* **TASK DESCRIPTION**: Reproduce the listing below exactly, from its first line down to and including the line with "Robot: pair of".

(THE DATA)

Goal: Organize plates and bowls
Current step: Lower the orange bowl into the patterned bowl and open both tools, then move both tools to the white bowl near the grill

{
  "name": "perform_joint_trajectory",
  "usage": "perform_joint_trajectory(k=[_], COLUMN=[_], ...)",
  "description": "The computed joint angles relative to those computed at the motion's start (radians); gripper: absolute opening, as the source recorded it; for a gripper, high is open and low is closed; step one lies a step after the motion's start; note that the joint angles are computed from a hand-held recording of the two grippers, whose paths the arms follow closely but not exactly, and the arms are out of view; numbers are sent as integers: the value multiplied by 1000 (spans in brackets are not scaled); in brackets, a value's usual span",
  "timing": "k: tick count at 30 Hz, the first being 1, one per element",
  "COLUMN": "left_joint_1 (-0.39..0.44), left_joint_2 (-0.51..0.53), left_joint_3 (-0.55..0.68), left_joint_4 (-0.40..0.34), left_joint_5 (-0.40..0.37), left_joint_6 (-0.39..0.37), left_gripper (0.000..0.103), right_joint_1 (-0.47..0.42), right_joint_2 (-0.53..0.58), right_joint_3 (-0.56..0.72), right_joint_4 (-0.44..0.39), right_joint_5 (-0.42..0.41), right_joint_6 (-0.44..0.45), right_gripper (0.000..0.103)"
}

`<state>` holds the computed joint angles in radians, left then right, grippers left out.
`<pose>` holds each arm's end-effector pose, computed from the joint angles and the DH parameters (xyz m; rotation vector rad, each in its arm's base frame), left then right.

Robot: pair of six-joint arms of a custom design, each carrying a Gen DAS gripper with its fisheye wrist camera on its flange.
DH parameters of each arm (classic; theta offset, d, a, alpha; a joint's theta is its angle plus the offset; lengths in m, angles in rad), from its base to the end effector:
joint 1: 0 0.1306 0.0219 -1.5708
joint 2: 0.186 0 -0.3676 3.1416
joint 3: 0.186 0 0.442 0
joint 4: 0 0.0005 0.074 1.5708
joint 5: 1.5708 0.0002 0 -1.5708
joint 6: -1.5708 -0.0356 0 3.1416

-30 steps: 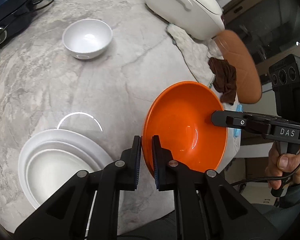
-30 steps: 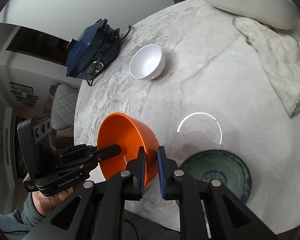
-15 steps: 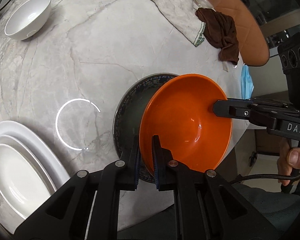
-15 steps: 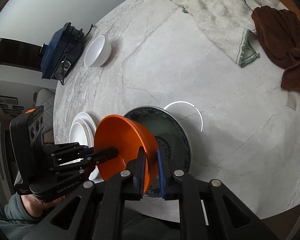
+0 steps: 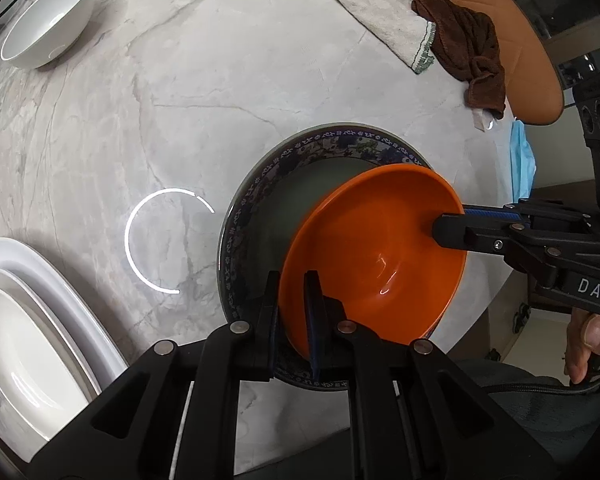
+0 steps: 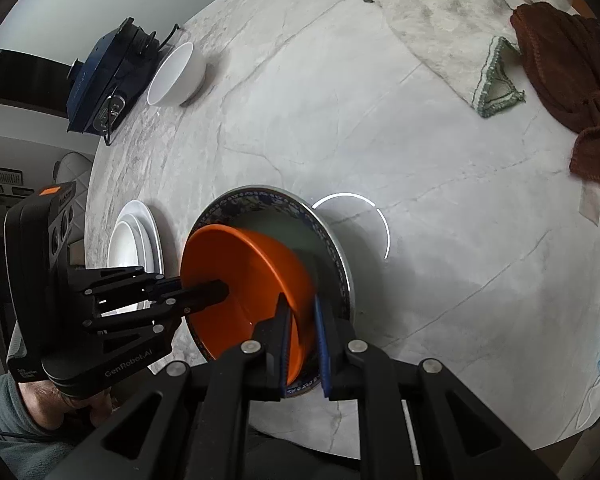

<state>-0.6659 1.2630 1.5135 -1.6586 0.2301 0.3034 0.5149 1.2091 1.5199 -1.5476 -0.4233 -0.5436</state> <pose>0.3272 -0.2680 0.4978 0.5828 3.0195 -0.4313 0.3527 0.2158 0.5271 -0.0647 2.9631 0.8014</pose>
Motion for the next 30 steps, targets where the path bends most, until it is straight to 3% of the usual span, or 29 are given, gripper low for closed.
perform_joint_trajectory(k=[10, 13, 16, 18, 19, 25, 28, 30], left_joint_1=[-1, 1, -2, -6, -10, 4, 38, 85], left_joint_2=[8, 6, 1, -2, -2, -15, -41, -82], left_joint_3=[-10, -10, -13, -11, -6, 18, 36, 26], left_joint_4=[18, 25, 48, 61, 61, 58, 83, 159], left_joint_5=[-12, -1, 33, 53, 52, 46, 91, 158], left_joint_6=[5, 9, 14, 9, 8, 37, 59, 105], left_gripper=[10, 17, 42, 66, 69, 75, 75, 75], right_joint_1=[21, 21, 20, 18, 22, 35, 25, 8], right_joint_2=[21, 21, 23, 19, 20, 25, 24, 18], right_joint_3=[16, 14, 15, 13, 15, 58, 83, 95], right_joint_4=[-21, -19, -18, -9, -7, -6, 14, 52], right_joint_5=[45, 41, 40, 27, 30, 60, 59, 48], right_joint_6=[35, 35, 35, 30, 29, 34, 28, 16], right_gripper=[16, 16, 16, 16, 17, 53, 58, 64])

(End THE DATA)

* **ANSWER SECTION**:
Goal: Organize plates and bowls
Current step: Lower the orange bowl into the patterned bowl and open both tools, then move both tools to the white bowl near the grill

{
  "name": "perform_joint_trajectory",
  "usage": "perform_joint_trajectory(k=[_], COLUMN=[_], ...)",
  "description": "The computed joint angles relative to those computed at the motion's start (radians); gripper: absolute opening, as the source recorded it; for a gripper, high is open and low is closed; step one lies a step after the motion's start; note that the joint angles are computed from a hand-held recording of the two grippers, whose paths the arms follow closely but not exactly, and the arms are out of view; numbers are sent as integers: the value multiplied by 1000 (spans in brackets are not scaled); in brackets, a value's usual span",
  "timing": "k: tick count at 30 Hz, the first being 1, one per element",
  "COLUMN": "left_joint_1 (-0.39..0.44), left_joint_2 (-0.51..0.53), left_joint_3 (-0.55..0.68), left_joint_4 (-0.40..0.34), left_joint_5 (-0.40..0.37), left_joint_6 (-0.39..0.37), left_gripper (0.000..0.103), right_joint_1 (-0.47..0.42), right_joint_2 (-0.53..0.58), right_joint_3 (-0.56..0.72), right_joint_4 (-0.44..0.39), right_joint_5 (-0.42..0.41), right_joint_6 (-0.44..0.45), right_gripper (0.000..0.103)"
}

`<state>` holds the computed joint angles in radians, left then right, grippers left out.
`<pose>` holds each arm's end-effector pose, computed from the joint angles and the DH parameters (xyz m; rotation vector rad, each in its arm's base frame), left then right.

Robot: pair of six-joint arms of a custom design, each carrying a Gen DAS gripper with its fisheye wrist camera on its flange.

That wraps up the answer.